Closed YongLD closed 1 month ago
The bug have fix.
Base on the ML-Mamba-main/mlmamba/models/backbones/vision/dinosiglip_vit.py
, I change the code return torch.cat([dino_patches[0], siglip_patches[0]], dim=2)
to return torch.cat([dino_patches, siglip_patches], dim=2)
,
I apologize for the delay in responding. Your modification is indeed correct. I have also added comments in the code to reflect this change. The issue was caused by differences in library versions. Thank you for your understanding.
One more question, I saw that there is some additional datasets in the project, such as [LVIS-Instruct-4V]
and [LRV-Instruct]
, but I do not find it's metioned in the paper. Have you used these datasets on the stage of finetuning?
Buy the way, Code in scripts/pretrain.py
:
dist.init_process_group(backend='nccl')
would be better to be changed as following :
if not dist.is_initialized():
dist.init_process_group(backend='nccl')
One more question, I saw that there is some additional datasets in the project, such as
[LVIS-Instruct-4V]
and[LRV-Instruct]
, but I do not find it's metioned in the paper. Have you used these datasets on the stage of finetuning?

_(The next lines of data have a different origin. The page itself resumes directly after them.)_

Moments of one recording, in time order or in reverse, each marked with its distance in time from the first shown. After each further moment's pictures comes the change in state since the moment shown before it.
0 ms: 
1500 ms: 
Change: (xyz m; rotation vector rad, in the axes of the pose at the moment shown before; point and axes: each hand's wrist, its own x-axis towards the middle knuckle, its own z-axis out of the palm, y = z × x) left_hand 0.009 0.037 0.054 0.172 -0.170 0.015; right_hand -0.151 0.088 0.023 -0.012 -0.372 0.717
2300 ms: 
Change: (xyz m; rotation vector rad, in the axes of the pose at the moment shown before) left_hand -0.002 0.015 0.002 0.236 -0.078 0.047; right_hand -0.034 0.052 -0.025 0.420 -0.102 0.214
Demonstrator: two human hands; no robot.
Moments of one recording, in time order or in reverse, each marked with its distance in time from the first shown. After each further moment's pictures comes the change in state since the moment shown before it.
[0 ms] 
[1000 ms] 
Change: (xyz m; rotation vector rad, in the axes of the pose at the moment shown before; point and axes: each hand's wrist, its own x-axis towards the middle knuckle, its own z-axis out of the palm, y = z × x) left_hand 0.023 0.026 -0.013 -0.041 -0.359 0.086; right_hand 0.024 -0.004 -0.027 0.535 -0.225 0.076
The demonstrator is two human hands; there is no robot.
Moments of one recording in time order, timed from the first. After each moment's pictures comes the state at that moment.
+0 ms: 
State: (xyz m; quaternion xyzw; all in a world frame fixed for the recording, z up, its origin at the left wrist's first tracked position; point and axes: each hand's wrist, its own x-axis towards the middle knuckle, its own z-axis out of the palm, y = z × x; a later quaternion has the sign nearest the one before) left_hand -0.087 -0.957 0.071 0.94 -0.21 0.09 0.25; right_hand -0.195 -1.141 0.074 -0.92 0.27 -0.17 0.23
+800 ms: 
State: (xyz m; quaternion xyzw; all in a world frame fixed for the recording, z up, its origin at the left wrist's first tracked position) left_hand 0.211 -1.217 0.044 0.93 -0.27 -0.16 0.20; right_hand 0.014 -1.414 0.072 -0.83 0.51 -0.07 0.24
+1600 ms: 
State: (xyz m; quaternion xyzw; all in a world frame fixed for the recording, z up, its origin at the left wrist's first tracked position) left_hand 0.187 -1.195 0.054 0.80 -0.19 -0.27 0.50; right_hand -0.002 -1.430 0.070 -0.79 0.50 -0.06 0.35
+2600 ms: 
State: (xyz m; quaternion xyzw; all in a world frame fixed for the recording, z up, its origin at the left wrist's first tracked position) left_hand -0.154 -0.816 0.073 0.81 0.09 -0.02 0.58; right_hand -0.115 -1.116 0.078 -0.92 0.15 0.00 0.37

I only used LLaVA v1.5 for fine-tuning in my ML-Mamba project. Although the source code supports pre-training with LVIS-Instruct-4V and LRV-Instruct datasets, I did not utilize these datasets during the fine-tuning stage.
It seems that there is an issue with the visual module. I haven't made any changes to the code during this process. Could this bug be caused by the model update?